_TRY IT_.
Return all of the lines below exactly as they are.

::::

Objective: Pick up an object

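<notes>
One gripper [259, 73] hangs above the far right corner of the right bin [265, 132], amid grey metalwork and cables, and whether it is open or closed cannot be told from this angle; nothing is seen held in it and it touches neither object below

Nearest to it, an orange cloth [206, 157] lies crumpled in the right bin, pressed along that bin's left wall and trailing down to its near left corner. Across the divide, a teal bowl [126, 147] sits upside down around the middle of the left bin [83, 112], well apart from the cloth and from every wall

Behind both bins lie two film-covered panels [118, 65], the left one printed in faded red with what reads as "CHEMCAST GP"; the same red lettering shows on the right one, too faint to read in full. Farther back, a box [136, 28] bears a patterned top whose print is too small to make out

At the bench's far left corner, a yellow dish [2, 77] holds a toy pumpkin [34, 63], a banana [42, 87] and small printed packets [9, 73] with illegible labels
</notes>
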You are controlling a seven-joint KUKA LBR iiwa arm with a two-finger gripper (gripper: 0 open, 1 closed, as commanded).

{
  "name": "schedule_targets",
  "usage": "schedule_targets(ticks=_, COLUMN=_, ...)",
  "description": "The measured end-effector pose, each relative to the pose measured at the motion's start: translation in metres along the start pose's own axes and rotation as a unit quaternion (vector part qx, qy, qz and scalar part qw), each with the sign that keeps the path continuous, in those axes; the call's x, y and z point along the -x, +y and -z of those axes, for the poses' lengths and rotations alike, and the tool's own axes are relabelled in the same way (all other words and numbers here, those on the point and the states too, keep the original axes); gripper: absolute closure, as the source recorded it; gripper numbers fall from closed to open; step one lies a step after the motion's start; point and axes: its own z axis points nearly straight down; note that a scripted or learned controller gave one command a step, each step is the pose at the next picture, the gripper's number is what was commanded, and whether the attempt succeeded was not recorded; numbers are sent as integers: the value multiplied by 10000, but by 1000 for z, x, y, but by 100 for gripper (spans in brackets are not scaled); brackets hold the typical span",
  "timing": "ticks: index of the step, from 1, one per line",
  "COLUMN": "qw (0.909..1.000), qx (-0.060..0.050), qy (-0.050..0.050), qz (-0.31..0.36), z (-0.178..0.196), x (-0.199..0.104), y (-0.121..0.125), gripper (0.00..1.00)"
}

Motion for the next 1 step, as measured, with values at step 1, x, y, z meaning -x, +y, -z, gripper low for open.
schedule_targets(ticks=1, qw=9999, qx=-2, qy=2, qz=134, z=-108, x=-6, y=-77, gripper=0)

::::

_FINISHED EXERCISE_.
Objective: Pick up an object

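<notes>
One gripper [259, 73] hangs above the far right corner of the right bin [265, 132], amid grey metalwork and cables, and whether it is open or closed cannot be told from this angle; nothing is seen held in it and it touches neither object below

Nearest to it, an orange cloth [206, 157] lies crumpled in the right bin, pressed along that bin's left wall and trailing down to its near left corner. Across the divide, a teal bowl [126, 147] sits upside down around the middle of the left bin [83, 112], well apart from the cloth and from every wall

Behind both bins lie two film-covered panels [118, 65], the left one printed in faded red with what reads as "CHEMCAST GP"; the same red lettering shows on the right one, too faint to read in full. Farther back, a box [136, 28] bears a patterned top whose print is too small to make out

At the bench's far left corner, a yellow dish [2, 77] holds a toy pumpkin [34, 63], a banana [42, 87] and small printed packets [9, 73] with illegible labels
</notes>
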You are controlling a seven-joint KUKA LBR iiwa arm with a two-finger gripper (gripper: 0 open, 1 closed, as commanded).

{
  "name": "schedule_targets",
  "usage": "schedule_targets(ticks=_, COLUMN=_, ...)",
  "description": "The measured end-effector pose, each relative to the pose measured at the motion's start: translation in metres along the start pose's own axes and rotation as a unit quaternion (vector part qx, qy, qz and scalar part qw), each with the sign that keeps the path continuous, in those axes; the call's x, y and z point along the -x, +y and -z of those axes, for the poses' lengths and rotations alike, and the tool's own axes are relabelled in the same way (all other words and numbers here, those on the point and the states too, keep the original axes); gripper: absolute closure, as the source recorded it; gripper numbers fall from closed to open; step one lies a step after the motion's start; point and axes: its own z axis points nearly straight down; note that a scripted or learned controller gave one command a step, each step is the pose at the next picture, the gripper's number is what was commanded, and whether the attempt succeeded was not recorded; numbers are sent as integers: the value multiplied by 10000, but by 1000 for z, x, y, but by 100 for gripper (spans in brackets are not scaled); brackets hold the typical span",
  "timing": "ticks: index of the step, from 1, one per line",
  "COLUMN": "qw (0.909..1.000), qx (-0.060..0.050), qy (-0.050..0.050), qz (-0.31..0.36), z (-0.178..0.196), x (-0.199..0.104), y (-0.121..0.125), gripper (0.00..1.00)"
}

Motion for the next 1 step, as measured, with values at step 1, x, y, z meaning -x, +y, -z, gripper low for open.
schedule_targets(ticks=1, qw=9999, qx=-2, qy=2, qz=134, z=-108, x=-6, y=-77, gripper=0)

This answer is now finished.